# Transformation of poses between camera frame and base frames [closed]

Many variations of these questions seem to have been asked quite a few times, however, I was not able to find and compute the right answer for my problem.

I am trying out a custom picking of an object using a Robotic Arm. I have a separate perception module that detects objects and estimates the pose for grasping. It, however (as expected) is in the camera frame and follows image processing convention of coordinate frames, i.e. with `right: +x-axis, forward: +z-axis, down: +y-axis`

. From this perception module, I get two values - `3x3`

Rotation matrix and `1x3`

translation vector.

Example `T1`

:

```
Tra: [0.09014122 0.16243269 0.6211668 ]
Rot: [[ 0. 0.03210089 -0.99948463]
[ 0. 0.99948463 0.03210089]
[ 1. -0. 0. ]]
```

(i.e. I have to grasp at that location and in that orientation)

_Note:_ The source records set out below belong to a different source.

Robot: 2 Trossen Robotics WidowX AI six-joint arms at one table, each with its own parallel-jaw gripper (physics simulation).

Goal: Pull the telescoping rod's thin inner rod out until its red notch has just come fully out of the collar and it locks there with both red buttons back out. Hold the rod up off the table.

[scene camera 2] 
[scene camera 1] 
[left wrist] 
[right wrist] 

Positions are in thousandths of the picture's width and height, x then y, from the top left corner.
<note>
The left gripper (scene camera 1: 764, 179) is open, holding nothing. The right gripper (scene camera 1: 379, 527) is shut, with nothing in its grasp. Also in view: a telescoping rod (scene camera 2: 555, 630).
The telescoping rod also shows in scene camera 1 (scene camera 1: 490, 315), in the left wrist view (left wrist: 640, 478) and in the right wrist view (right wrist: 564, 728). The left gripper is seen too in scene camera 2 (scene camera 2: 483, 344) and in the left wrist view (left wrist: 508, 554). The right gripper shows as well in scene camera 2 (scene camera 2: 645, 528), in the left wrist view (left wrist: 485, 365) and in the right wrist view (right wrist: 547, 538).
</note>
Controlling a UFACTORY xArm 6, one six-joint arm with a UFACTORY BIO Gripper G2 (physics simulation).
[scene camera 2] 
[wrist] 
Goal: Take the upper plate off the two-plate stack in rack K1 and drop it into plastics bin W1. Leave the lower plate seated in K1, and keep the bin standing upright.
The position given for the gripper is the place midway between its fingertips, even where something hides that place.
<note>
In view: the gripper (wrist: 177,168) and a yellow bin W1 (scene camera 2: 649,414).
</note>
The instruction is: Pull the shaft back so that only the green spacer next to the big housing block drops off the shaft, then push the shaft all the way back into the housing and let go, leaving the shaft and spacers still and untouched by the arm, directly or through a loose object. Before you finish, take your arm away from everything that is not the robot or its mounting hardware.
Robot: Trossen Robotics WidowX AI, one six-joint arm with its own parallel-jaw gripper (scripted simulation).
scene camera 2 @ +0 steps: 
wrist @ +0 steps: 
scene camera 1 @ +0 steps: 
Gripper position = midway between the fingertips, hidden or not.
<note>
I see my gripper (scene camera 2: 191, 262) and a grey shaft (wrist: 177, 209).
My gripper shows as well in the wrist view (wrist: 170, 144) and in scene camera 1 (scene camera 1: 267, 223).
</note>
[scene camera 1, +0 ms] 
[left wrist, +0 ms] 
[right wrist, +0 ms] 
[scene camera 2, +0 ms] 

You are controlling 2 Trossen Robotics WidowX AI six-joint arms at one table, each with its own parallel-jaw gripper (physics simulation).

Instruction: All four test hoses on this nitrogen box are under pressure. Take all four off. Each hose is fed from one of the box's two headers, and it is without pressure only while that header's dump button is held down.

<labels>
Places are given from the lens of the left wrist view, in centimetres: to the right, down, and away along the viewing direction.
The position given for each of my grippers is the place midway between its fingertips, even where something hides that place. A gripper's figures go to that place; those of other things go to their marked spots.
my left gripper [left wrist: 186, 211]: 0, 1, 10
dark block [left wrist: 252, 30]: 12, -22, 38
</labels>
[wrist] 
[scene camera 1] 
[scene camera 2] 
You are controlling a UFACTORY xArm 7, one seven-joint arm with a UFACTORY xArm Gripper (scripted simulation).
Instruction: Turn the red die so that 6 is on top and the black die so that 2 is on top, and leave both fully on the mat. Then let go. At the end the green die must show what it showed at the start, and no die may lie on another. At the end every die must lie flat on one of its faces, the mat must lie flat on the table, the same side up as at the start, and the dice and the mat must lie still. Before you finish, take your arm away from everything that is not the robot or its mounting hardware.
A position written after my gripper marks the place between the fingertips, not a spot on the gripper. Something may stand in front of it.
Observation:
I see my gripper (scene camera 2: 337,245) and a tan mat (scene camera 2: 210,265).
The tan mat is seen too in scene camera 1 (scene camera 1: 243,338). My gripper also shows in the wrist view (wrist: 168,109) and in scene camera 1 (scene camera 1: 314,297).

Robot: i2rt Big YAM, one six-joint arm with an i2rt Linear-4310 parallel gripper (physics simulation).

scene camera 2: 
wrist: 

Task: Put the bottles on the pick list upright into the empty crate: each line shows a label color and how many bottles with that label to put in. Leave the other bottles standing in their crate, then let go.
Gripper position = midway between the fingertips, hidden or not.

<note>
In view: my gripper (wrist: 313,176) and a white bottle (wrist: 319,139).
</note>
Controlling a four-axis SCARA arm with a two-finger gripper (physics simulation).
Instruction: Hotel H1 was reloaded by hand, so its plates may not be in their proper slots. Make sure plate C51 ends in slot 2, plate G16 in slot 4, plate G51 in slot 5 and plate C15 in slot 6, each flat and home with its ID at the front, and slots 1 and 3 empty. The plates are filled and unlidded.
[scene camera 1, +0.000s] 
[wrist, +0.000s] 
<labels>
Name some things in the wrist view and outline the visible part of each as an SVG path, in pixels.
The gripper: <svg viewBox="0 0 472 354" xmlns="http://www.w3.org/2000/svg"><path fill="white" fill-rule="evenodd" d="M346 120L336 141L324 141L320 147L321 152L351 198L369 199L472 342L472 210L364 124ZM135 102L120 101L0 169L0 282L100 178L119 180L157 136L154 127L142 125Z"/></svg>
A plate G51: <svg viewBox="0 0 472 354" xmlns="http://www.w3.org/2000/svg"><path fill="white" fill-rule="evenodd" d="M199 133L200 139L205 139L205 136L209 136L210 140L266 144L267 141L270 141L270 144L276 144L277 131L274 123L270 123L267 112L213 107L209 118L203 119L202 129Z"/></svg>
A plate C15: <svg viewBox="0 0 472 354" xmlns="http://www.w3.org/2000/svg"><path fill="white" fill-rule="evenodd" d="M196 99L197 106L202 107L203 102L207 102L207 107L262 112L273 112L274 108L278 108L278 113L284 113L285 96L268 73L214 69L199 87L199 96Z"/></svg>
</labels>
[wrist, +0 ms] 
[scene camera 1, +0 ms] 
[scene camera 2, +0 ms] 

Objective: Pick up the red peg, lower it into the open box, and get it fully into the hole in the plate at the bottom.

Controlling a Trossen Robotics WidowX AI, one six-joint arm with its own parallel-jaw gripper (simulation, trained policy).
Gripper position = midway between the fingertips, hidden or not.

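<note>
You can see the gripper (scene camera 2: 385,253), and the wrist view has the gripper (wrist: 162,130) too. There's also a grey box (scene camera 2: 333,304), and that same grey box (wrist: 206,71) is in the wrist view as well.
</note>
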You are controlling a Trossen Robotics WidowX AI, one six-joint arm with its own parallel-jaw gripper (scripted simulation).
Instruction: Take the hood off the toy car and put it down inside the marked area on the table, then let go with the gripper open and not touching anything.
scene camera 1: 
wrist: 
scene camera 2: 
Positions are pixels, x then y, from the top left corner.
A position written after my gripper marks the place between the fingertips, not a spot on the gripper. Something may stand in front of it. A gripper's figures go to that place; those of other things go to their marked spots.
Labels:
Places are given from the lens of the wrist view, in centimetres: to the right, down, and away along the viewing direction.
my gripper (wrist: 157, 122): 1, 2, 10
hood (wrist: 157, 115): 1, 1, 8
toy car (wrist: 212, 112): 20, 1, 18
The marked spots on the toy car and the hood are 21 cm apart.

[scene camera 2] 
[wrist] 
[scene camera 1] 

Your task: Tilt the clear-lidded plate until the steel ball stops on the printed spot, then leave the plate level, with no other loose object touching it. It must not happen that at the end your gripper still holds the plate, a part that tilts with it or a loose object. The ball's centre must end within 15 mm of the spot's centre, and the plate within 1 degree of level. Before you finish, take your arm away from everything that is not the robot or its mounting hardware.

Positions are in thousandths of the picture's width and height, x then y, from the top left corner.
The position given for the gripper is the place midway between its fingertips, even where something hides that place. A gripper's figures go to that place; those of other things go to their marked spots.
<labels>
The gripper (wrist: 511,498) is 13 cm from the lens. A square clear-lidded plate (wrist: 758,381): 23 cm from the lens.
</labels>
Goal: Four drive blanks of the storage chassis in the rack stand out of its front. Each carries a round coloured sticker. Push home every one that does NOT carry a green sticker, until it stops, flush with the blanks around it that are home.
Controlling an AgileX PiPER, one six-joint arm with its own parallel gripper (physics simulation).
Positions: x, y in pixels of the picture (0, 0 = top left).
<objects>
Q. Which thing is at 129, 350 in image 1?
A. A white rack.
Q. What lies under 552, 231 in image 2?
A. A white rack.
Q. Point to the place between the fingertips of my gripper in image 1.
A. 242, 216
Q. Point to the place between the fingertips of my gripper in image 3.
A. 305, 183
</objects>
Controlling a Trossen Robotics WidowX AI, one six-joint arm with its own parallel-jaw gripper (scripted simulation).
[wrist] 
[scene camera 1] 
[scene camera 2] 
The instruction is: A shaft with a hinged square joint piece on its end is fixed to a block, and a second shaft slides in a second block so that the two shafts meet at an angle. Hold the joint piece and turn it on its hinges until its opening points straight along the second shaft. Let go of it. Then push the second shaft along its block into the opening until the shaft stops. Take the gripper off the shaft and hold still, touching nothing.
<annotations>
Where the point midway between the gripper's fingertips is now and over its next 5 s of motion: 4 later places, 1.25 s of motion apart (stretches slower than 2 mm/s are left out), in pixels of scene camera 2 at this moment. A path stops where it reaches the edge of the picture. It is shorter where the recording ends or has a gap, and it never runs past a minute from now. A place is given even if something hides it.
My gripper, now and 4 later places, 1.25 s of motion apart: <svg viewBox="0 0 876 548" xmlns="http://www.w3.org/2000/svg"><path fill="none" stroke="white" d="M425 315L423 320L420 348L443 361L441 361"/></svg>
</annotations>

My robot to camera transform is understandably in the right hand coordinate system. Here is an example of the same, say `T2`

:

```
translation:
x: 0.0564581200121
y: 0.318823912978
z: 0.452250135698
rotation:
x: -0.6954818376
y: 0.693982204231
z: -0.13156524004
w: 0.13184954074
```

Now, to get the pose of the object from the robot, is a simple transformation `T2 times T1`

. However, `T1`

follows a different convention from T2.

How would I go about this ? A detailed explanation using this example will be highly appreciated! I am trying to understand from scratch, hence I would prefer to arrive at a transformation matrix on my own to apply to the above ones to get the final pose

Additional note: The robot to camera transformation is using the `depth_camera_optical_frame`

to `base_link`

. Should I use this or just `depth_camera_frame`

?

I have checked out similar issues like 33091, gazebo-4226, and other ones. However, all of them seem to give solutions for 3D points, and I could not find any that is applicable for the pose transformation matrix.